I feel sad about your father. But be comforted; he will praise God when he awakens. It’s too bad his life couldn’t have been better and those he preached to. This comes from the false doctrine of original sin and perfectionism which is regaining adherents among some on the fringes of Adventism. Unfortunately, it appears we will always have demonic off-shoots and fringe groups–that is how satan uses religion (like the Qron group).

Have you heard the one about the three three blind men who try to describe an elephant based only on what they can feel with their hands?

Obviously, each comes away with a different understanding of what an elephant is “really” like, having touched only the ear, the leg, the tail, etc.

So I disagree.

We went to the same church.

Only at some point you decided that you wanted in and now, apparently, you don’t want out, so you’re willing to overlook whatever you must, in order to stay in your pew.

I, on the other hand, was forced into Adventism from birth but slowly saw the truth in something Woody Allen said, that is, that I didn’t want to belong to any group, club, organization or institution that would have me for a member!

Further, people who have decided to stay SDA’s invariably imply or insist that I’ve made a mistake or that the church has changed.
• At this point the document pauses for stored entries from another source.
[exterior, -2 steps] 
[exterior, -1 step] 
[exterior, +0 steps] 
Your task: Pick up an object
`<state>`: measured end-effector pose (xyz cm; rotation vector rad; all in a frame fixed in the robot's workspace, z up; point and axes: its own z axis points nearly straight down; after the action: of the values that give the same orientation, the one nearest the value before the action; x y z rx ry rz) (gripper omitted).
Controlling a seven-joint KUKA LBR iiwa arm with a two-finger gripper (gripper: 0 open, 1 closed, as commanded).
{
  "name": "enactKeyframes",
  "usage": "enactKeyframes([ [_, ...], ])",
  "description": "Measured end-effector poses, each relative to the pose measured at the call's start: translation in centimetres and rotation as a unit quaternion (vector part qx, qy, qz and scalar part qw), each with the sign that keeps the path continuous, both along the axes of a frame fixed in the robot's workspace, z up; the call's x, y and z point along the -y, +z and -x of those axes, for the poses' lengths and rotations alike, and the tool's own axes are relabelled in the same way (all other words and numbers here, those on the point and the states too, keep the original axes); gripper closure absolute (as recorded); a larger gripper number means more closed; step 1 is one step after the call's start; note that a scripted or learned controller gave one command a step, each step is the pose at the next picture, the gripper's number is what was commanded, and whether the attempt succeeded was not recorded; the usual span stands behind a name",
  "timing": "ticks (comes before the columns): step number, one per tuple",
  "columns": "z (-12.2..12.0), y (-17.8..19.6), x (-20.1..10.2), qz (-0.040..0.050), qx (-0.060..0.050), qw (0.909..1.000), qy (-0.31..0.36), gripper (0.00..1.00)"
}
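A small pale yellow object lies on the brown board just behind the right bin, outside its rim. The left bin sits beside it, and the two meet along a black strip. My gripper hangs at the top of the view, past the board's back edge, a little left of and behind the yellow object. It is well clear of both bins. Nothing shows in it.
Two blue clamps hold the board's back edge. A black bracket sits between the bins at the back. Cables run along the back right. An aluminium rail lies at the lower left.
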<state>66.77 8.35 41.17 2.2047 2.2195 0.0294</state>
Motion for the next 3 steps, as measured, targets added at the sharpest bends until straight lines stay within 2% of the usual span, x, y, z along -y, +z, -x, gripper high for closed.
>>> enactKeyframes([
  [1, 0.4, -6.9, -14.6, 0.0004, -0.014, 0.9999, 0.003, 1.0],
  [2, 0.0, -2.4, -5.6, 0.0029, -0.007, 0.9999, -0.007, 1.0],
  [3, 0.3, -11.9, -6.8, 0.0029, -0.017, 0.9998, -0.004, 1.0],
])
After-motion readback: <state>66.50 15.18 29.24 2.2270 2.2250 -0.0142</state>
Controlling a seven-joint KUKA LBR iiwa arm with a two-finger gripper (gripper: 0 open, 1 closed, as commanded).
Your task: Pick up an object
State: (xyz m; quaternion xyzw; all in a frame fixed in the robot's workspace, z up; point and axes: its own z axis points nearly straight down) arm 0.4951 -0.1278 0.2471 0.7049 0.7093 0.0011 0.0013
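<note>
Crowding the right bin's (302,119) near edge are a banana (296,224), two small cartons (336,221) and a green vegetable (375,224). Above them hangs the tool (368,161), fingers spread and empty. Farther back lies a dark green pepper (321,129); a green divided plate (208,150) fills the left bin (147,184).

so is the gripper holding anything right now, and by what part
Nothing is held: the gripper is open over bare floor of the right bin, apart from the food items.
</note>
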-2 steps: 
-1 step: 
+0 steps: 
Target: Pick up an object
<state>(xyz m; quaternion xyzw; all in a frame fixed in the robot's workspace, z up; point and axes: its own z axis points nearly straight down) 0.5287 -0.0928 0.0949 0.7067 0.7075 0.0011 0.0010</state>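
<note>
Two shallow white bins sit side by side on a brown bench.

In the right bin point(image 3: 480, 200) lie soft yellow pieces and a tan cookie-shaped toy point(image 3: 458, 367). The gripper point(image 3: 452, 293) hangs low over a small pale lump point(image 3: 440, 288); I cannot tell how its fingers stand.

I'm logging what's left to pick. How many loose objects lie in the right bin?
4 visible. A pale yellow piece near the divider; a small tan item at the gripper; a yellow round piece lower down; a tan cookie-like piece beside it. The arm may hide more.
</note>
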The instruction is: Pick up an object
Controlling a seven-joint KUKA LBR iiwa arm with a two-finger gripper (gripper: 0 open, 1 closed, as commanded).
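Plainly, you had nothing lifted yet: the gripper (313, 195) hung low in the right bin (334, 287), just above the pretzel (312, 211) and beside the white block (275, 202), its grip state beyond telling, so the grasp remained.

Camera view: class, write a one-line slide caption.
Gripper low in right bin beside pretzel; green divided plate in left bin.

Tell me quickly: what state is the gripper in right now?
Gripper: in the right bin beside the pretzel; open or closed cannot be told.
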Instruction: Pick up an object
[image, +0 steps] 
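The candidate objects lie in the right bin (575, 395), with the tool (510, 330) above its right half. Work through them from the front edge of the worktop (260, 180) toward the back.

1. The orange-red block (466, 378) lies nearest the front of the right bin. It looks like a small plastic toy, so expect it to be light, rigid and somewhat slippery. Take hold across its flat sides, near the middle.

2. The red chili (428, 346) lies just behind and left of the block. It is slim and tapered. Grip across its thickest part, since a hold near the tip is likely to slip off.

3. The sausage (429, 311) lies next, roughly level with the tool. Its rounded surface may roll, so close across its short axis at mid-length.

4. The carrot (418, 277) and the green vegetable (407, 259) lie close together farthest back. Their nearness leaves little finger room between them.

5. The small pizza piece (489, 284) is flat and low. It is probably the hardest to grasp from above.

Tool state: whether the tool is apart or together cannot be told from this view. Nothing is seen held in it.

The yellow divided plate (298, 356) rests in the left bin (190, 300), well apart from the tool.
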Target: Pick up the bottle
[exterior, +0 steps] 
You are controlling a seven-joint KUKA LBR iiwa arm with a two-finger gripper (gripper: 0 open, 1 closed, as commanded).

But I know this is not the case. Churches are like elephants in that they are always the same and cannot become something they are not.

Most importantly from my perspective, if a church really does renounce its former “truths”, such as the notion that Beatles’ music is bad, you’ll go to hell if you don’t give them ten percent of you income, EGW’s teachings cannot reasonably be thought of as a demonic offshoot of Christ’s “real” Gospel, etc., then the next logical question is which of their purported “truths” will they abandon next?

For my part, I am no longer interested in, or amused by such an unpredictable guessing game!